## [EXERCISE GOAL]
Locate the word "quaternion" in the material, then show every line that holds it.

## [DATASET SECTION]
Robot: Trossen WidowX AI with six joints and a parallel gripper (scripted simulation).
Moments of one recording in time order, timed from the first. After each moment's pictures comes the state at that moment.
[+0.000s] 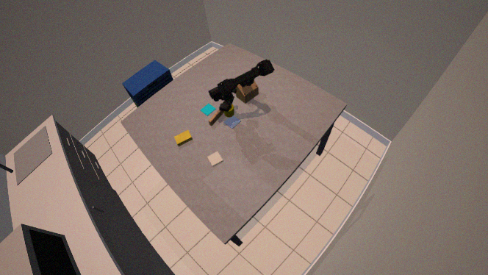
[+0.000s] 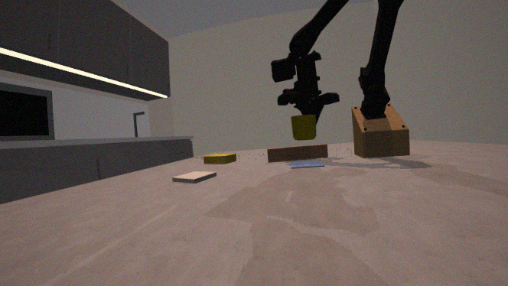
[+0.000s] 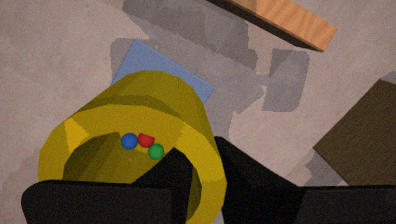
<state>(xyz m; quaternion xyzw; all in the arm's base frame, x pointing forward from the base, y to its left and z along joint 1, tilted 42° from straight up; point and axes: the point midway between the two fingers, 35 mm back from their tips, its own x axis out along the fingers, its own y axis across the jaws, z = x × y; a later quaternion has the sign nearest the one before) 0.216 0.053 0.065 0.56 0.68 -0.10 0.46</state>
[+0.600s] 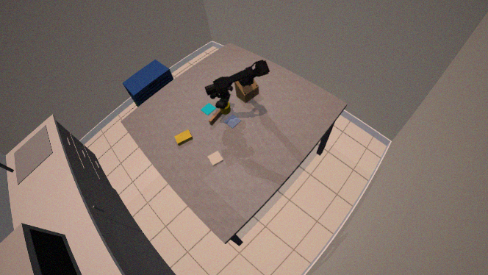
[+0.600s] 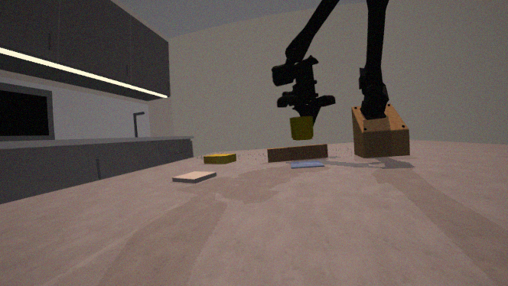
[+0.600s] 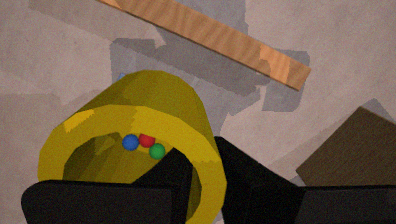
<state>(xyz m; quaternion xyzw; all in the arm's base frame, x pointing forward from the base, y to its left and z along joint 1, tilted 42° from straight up) 0.221 0.028 0.041 0.56 0.68 -0.10 0.46</state>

## [WRITTEN REPLY]
<state>(xyz m; quaternion xyzw; all in the arm's base frame, x pointing forward from the base, y to its left and z along joint 1, tilted 42° from straight up; point and axes: the point midway between the two fingers, 35 mm back from their tips, its own x axis out along the fingers, its own y axis across the jaws, z = x × y; a later quaternion has the sign nearest the one before) 0.216 0.053 0.065 0.56 0.68 -0.10 0.46</state>
<state>(xyz m; quaternion xyzw; all in the arm's base frame, x pointing forward from the base, y to its left and z along joint 1, tilted 42° from straight up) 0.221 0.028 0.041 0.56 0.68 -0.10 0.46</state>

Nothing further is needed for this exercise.